◆ ASSIGNED TASK ◆
Starting with the line that contains "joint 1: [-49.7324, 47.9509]" and stopping after the line that contains "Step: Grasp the", return each line below exactly as written, with no others.

------ DATA EXTRACT ------

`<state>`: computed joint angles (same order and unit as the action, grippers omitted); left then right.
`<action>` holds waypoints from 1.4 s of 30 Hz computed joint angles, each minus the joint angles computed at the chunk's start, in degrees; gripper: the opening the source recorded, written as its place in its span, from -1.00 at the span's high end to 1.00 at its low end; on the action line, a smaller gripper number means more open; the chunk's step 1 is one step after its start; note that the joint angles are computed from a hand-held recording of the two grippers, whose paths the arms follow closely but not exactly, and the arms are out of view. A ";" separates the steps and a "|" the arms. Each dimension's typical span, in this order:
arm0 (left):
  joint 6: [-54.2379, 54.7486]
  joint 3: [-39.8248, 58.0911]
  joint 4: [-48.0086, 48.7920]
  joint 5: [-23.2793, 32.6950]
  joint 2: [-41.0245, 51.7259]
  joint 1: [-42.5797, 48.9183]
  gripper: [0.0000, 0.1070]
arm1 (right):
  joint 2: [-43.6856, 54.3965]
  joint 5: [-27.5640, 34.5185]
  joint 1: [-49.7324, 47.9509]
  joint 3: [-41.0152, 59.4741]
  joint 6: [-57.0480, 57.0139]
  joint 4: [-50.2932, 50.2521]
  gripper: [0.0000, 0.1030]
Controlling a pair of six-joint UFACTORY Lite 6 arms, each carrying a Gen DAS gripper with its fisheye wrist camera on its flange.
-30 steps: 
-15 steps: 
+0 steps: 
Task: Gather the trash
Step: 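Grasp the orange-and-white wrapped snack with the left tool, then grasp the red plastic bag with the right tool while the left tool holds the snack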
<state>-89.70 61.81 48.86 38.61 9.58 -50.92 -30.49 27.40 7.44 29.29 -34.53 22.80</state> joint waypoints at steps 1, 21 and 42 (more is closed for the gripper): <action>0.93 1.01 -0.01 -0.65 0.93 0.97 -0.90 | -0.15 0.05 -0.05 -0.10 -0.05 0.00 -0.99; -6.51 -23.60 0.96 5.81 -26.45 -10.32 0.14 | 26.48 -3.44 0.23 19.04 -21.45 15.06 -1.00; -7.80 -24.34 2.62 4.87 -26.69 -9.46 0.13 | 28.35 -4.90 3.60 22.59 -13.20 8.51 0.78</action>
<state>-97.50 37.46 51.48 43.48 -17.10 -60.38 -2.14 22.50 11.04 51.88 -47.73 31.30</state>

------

◆ TASK RESULT ◆
  joint 1: [-49.7324, 47.9509]
  joint 3: [-41.0152, 59.4741]
  joint 6: [-57.0480, 57.0139]
  joint 4: [-50.2932, 50.2521]
  gripper: [0.0000, 0.1030]
Controlling a pair of six-joint UFACTORY Lite 6 arms, each carrying a Gen DAS gripper with its fisheye wrist camera on its flange.
-30 steps: 
-15 steps: 
+0 steps: 
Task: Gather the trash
Step: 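Grasp the orange-and-white wrapped snack with the left tool, then grasp the red plastic bag with the right tool while the left tool holds the snack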

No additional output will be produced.